Given material:
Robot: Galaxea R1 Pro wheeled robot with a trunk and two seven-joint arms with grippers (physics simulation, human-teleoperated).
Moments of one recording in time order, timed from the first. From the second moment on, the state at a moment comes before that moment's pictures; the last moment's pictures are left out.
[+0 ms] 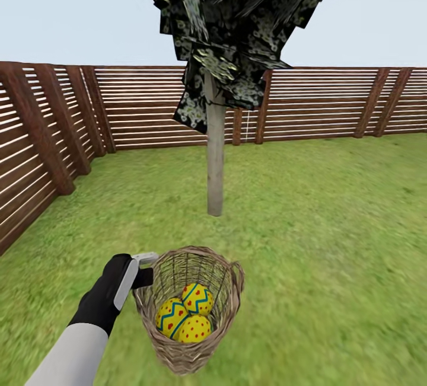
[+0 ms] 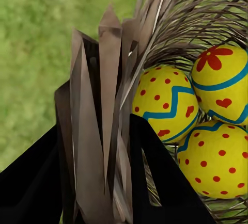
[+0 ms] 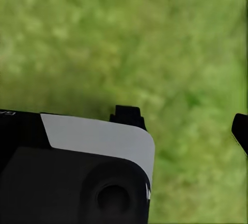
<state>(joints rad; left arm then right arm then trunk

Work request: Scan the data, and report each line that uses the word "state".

Written solution:
Moments of one recording in time order, timed from the first. From the second moment on, the state at a moment comes before that moment's pictures; the last moment's pictures are left out.
<state>(joints rad; left arm then right arm then trunk

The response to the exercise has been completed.